**Input data:**
[Start of section]
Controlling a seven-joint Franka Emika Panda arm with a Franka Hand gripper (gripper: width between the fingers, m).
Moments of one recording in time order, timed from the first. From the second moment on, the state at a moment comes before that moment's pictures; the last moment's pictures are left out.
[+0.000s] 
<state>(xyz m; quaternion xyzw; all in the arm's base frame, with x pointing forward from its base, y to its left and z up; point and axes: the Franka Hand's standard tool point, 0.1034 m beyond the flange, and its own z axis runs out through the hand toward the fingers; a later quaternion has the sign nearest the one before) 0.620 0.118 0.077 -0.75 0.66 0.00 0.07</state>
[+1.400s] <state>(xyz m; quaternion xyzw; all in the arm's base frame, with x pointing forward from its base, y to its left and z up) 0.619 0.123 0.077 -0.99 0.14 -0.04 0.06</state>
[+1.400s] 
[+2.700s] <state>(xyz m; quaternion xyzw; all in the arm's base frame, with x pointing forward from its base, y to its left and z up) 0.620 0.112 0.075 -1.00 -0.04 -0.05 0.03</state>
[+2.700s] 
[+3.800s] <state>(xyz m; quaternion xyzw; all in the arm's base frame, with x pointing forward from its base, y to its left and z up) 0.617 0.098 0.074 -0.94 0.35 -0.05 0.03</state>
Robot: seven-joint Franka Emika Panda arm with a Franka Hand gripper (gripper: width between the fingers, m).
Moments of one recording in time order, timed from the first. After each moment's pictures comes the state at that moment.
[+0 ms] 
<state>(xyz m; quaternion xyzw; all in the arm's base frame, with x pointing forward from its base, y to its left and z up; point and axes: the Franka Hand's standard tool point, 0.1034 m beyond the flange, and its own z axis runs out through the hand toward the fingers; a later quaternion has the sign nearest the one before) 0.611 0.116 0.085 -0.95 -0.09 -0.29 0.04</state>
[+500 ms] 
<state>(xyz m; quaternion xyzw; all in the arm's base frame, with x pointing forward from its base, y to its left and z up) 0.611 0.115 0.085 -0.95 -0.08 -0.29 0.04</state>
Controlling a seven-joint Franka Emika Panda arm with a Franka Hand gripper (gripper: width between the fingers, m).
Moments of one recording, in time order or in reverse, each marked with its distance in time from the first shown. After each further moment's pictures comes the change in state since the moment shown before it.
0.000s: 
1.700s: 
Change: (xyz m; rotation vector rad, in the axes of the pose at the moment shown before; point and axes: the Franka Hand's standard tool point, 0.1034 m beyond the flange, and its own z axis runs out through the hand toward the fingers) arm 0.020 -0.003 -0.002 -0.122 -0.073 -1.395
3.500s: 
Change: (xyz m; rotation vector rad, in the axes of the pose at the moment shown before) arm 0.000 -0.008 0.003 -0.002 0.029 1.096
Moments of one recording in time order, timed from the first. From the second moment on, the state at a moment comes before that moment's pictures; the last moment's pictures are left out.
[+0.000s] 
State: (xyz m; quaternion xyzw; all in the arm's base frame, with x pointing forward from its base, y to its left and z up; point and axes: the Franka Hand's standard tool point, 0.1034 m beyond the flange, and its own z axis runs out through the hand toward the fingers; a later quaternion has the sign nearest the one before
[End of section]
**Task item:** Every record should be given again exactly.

**The completed task:**
Controlling a seven-joint Franka Emika Panda arm with a Franka Hand gripper (gripper: width between the fingers, m).
Moments of one recording in time order, timed from the first. From the second moment on, the state at a moment comes before that moment's pictures; the last moment's pictures are left out.
[+0.000s] 
<state>(xyz m; quaternion xyzw; all in the arm's base frame, with x pointing forward from its base, y to its left and z up; point and axes: the Franka Hand's standard tool point, 0.1034 m beyond the flange, and its own z axis runs out through the hand toward the fingers; a later quaternion has the sign nearest the one before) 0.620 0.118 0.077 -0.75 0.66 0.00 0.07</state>
[+1.400s] <state>(xyz m; quaternion xyzw; all in the arm's base frame, with x pointing forward from its base, y to its left and z up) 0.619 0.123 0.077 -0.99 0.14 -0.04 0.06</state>
[+1.400s] 
[+2.700s] <state>(xyz m; quaternion xyzw; all in the arm's base frame, with x pointing forward from its base, y to its left and z up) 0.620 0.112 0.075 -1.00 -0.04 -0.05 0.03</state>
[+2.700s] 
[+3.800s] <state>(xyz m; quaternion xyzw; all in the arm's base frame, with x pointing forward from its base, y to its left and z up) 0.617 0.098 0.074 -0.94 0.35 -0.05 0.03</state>
Robot: seven-joint Franka Emika Panda arm with a Franka Hand gripper (gripper: width between the fingers, m).
Moments of one recording in time order, timed from the first. After each moment's pictures comes the state at that moment.
[+0 ms] 
<state>(xyz m; quaternion xyzw; all in the arm's base frame, with x pointing forward from its base, y to its left and z up; point and axes: the Franka Hand's standard tool point, 0.1034 m beyond the flange, and its own z axis runs out through the hand toward the fingers; a later quaternion has the sign nearest the one before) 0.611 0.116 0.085 -0.95 -0.09 -0.29 0.04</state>
[+500 ms] 
<state>(xyz m; quaternion xyzw; all in the arm's base frame, with x pointing forward from its base, y to its left and z up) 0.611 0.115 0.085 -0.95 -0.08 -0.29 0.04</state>
Controlling a seven-joint Franka Emika Panda arm with a Franka Hand gripper (gripper: width between the fingers, m).
Moments of one recording, in time order or in reverse, each marked with its distance in time from the first shown. After each further moment's pictures comes the change in state since the moment shown before it.
0.000s: 
1.700s: 
Change: (xyz m; rotation vector rad, in the axes of the pose at the moment shown before; point and axes: the Franka Hand's standard tool point, 0.1034 m beyond the flange, and its own z axis runs out through the hand toward the fingers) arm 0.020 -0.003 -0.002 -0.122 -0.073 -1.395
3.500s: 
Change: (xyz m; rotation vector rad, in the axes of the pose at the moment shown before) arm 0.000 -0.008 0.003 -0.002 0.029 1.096
Moments of one recording in time order, timed from the first. From the second moment on, the state at a moment comes before that moment's pictures; the last moment's pictures are left out.
[+0.000s] 
State: (xyz m; quaternion xyzw; all in the arm's base frame, with x pointing forward from its base, y to its left and z up; point and axes: the Franka Hand's standard tool point, 0.1034 m beyond the flange, and its own z axis runs out through the hand toward the fingers; a later quaternion has the sign nearest the one before

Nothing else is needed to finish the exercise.